Are you sure this is a DNS issue? If google.com can't be resolved it shouldn't run into a timeout. It should display an error message that google.com can't be resolved pretty much instantly.

[–] delirious_owl@discuss.online 4 points 9 months ago

Its always DNS

[–] pwalker@discuss.tchncs.de 0 points 9 months ago* (last edited 9 months ago) (1 children)

No I am not sure, I don't really see any error message, just a timeout. Not sure how an error of the DNS resolver looks like compared to any error caused by a timeout. However the DNS resolution should indeed be returning a different error, at least when entering a random non existing URL Firefox returns "server not found" instead of "problem loading page"(and NS_ERROR_NET_TIMEOUT in network debugging consoel). But what else could it be? It is so strange that the combination of Firefox and NordVPN extension does work, so it seems that the routing through the vpn network generally works, so it actually has to be something with the windows client interaction I guess.

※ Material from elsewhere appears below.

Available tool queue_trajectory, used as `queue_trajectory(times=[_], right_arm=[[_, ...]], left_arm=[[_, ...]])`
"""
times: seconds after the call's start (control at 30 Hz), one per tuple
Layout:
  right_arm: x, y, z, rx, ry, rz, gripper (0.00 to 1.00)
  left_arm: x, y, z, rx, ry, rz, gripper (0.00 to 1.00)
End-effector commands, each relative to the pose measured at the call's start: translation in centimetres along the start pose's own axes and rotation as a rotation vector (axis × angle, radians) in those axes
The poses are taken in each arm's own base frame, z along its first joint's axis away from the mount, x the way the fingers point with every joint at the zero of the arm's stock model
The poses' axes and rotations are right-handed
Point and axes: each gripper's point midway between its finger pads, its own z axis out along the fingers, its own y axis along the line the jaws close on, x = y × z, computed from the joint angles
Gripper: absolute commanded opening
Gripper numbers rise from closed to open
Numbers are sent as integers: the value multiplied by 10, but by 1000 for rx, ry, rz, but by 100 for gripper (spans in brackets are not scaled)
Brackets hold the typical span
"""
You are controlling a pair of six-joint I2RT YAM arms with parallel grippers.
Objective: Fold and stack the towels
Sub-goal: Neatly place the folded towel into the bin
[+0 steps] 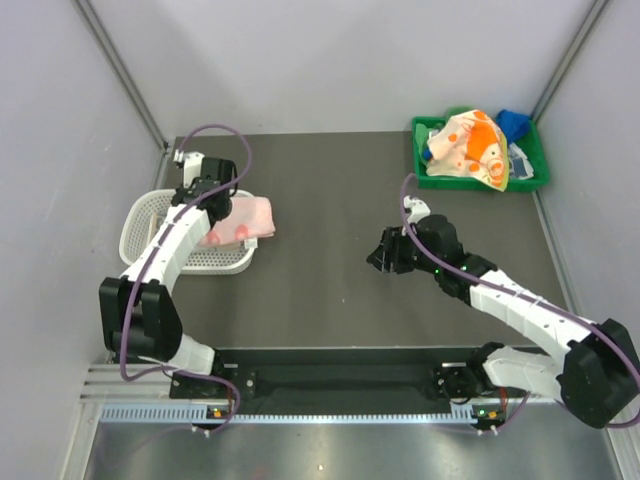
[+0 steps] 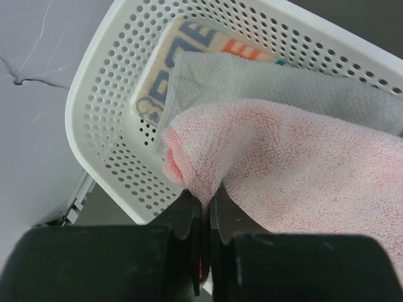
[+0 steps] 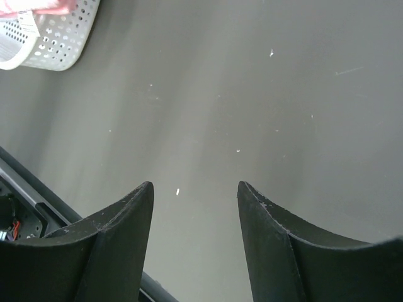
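Observation:
A folded pink towel (image 2: 302, 157) hangs over the white perforated basket (image 2: 113, 94), and my left gripper (image 2: 206, 198) is shut on its near corner. Under it in the basket lie a grey-white towel (image 2: 252, 78) and a white towel with coloured letters (image 2: 179, 56). From above, the pink towel (image 1: 245, 218) rests on the basket's right side (image 1: 140, 215), with the left gripper (image 1: 207, 195) on it. An orange-patterned towel (image 1: 470, 145) and a blue one (image 1: 513, 122) lie in the green tray (image 1: 425, 170). My right gripper (image 3: 195, 189) stands open over bare table, nothing between its fingers (image 1: 385, 255).
The basket (image 3: 56, 38) shows at the top left of the right wrist view. Grey walls close in the table on the left, back and right. A black rail (image 1: 340, 380) runs along the near edge between the arm bases.

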Motion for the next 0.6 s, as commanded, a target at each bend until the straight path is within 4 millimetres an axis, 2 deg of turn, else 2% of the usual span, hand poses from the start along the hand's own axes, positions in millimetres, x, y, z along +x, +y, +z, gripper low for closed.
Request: queue_trajectory(times=[0.0, 0.13, 0.17, 0.2, 0.23, 0.3, 0.33, 0.37, 0.47, 0.5, 0.57], right_arm=[[-25, 19, 0, -54, -50, -42, 56], [-24, 20, 1, -57, -39, -49, 56], [-24, 20, 1, -55, -40, -52, 56], [-23, 19, 2, -53, -39, -52, 56], [-22, 18, 4, -51, -34, -53, 56], [-19, 16, 6, -47, -22, -54, 56], [-18, 16, 6, -46, -21, -55, 55], [-18, 15, 7, -46, -21, -58, 55], [-15, 12, 9, -36, -11, -62, 55], [-14, 12, 9, -35, -9, -63, 55], [-14, 11, 10, -32, -9, -62, 56]], left_arm=[[-16, 9, 20, -45, -56, -51, 0], [-8, 22, 49, -112, -38, -54, 0], [-13, 28, 60, -128, -51, -89, 0], [-14, 24, 64, -116, -47, -91, 0], [-5, 28, 79, -133, -4, -95, 0], [-5, 40, 93, -180, 24, -132, 3], [5, 37, 103, -180, 64, -129, 10], [7, 37, 108, -175, 83, -137, 33], [14, 27, 117, -162, 126, -132, 54], [16, 28, 117, -170, 128, -149, 58], [12, 31, 113, -176, 108, -167, 78]])
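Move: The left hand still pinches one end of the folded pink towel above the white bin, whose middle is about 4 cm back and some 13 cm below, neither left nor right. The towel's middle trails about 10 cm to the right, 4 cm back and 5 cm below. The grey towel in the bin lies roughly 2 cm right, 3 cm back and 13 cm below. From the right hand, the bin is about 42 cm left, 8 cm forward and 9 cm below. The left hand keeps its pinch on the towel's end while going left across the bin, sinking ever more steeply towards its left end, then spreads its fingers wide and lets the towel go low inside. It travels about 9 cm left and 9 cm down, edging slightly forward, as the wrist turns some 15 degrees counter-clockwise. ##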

[–] Galli@hexbear.net 1 points 9 months ago (1 children)

best guess is the vpn endpoint is blacklisted by google.com with the requests being ignored instead of serving you with a 403 as some sites might. The other geographic google tlds I assume are operating separate blacklists.

[–] pwalker@discuss.tchncs.de 1 points 9 months ago

See my update in the post, now everything makes a little more sense and it is for sure related to the split tunneling feature.